§ **The problem**
The entire listing below should be output exactly as it stands.

§ **Raw data**
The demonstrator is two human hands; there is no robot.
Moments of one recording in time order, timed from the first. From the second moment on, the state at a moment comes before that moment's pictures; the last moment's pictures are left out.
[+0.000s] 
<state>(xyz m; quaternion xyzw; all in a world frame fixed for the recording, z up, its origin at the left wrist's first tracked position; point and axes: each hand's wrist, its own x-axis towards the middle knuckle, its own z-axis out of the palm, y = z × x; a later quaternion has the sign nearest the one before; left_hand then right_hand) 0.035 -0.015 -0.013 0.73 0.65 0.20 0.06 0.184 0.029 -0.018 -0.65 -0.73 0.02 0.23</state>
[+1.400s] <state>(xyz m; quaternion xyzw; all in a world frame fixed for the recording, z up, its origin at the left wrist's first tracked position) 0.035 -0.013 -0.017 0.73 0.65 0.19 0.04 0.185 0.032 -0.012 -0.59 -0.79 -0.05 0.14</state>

§ **Response area**
The demonstrator is two human hands; there is no robot.
Moments of one recording in time order, timed from the first. From the second moment on, the state at a moment comes before that moment's pictures; the last moment's pictures are left out.
[+0.000s] 
<state>(xyz m; quaternion xyzw; all in a world frame fixed for the recording, z up, its origin at the left wrist's first tracked position; point and axes: each hand's wrist, its own x-axis towards the middle knuckle, its own z-axis out of the palm, y = z × x; a later quaternion has the sign nearest the one before; left_hand then right_hand) 0.035 -0.015 -0.013 0.73 0.65 0.20 0.06 0.184 0.029 -0.018 -0.65 -0.73 0.02 0.23</state>
[+1.400s] <state>(xyz m; quaternion xyzw; all in a world frame fixed for the recording, z up, its origin at the left wrist's first tracked position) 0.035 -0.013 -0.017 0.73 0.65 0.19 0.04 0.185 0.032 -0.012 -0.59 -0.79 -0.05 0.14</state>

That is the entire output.